The pope makes surprise comments about homosexuality, NewsChannel 21 gathered local reaction.

REDMOND, Ore. -

Pope Francis has returned to Rome after a week-long trip in Brazil, and on his flight back, he made a statement to reporters that's causing quite a buzz.

NewsChannel 21 wanted to get local reaction to his comments.

It was a question concerning a gay lobby in the Vatican.

Pope Francis responded: "If someone is gay, and he accepts the Lord and has good will, who am I to judge?"

But is the pope changing the church's stance on homosexuality?

Pope Francis pointed out Catholic doctrine says gays and lesbians shouldn't be marginalized.
 
Father Todd Unger of St. Thomas Catholic Church in Redmond told NewsChannel 21 the Catholic church has always taught that Jesus is the one who will judge.

It's the latest comment from Pope Francis that some say is exactly what Francis has been doing in his first months of his papacy: showing compassion.  

"He's not changing any doctrines of the church or the teaching  -- rather he just comes from a different style, or pastoral style," Unger said

Unger says the pope speaks with more of "what comes from the heart."
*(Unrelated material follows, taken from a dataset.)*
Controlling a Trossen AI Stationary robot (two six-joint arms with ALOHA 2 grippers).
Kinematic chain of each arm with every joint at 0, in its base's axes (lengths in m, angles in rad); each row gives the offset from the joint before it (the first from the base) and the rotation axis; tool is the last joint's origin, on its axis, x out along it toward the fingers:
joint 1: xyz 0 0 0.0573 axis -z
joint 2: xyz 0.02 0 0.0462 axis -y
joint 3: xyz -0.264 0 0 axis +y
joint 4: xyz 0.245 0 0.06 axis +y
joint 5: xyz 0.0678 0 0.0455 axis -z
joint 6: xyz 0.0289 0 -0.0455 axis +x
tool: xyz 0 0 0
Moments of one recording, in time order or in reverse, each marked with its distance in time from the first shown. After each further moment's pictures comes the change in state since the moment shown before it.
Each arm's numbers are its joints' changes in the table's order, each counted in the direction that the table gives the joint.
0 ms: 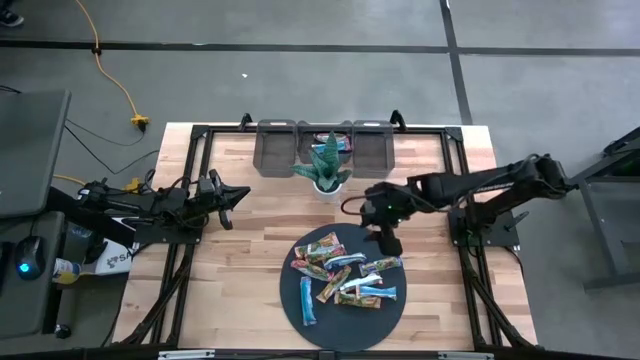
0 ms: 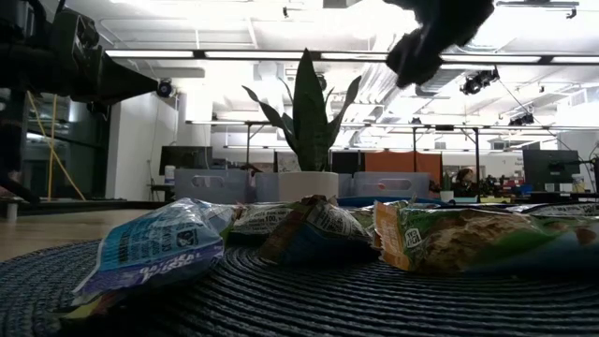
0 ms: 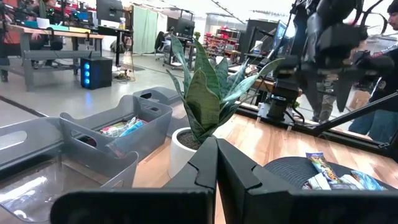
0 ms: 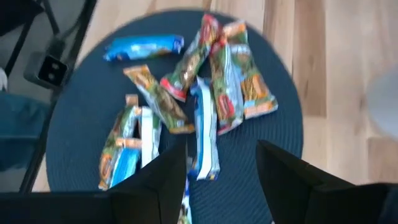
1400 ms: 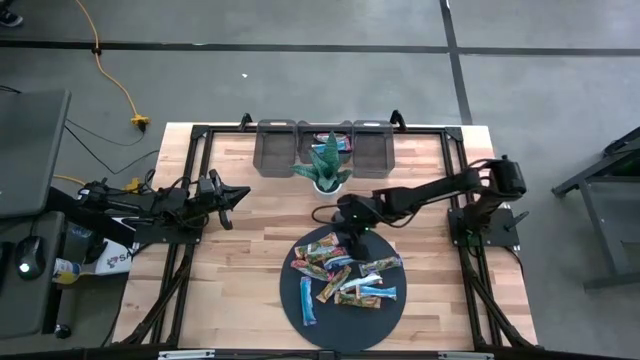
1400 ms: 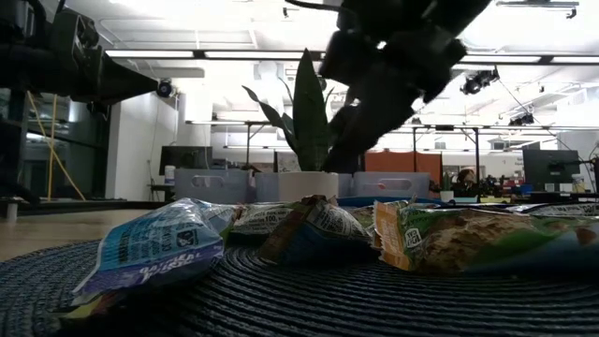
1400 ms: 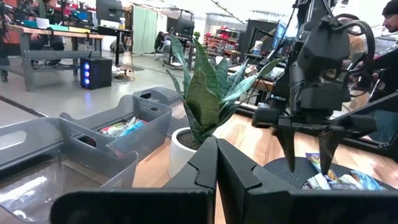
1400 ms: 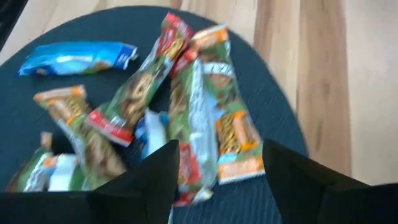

"A pastoral approach is, 'Where is my heart, and how is my heart reaching out to these people!'" Unger said.

Church leaders say Francis's trip is being overshadowed by that one comment.

And Francis had a lot more to say during his week-long trip in Brazil then just about homosexuals.

The pope encouraged bishops to be less office-minded and more pastoral.

"Bishops -- leave your chancelleries, leave your cathedrals," Unger said, reciting what the pontiff said. "You need to go out and be with the people."

The pope also discussed the role of women in the church, saying he wants to have more roles for them -- but still not be ordained as priests.     

"You need both male and female, so it's always looking for good leadership roles," Unger said.

For some Catholics, the pope's recent comments are really representing a universal church.

"The church is made up of many diverse people, and he wants to say the church is open and welcoming to all people," Unger said. "I think, by his style, he is showing that to us."

The pope told the young audience at World Youth Day about the need for holy people in all areas of their lives, including those that are "not afraid or embarrassed to eat a pizza or drink a beer with their friends."

That's certainly something that appeals to many of us here in Central Oregon.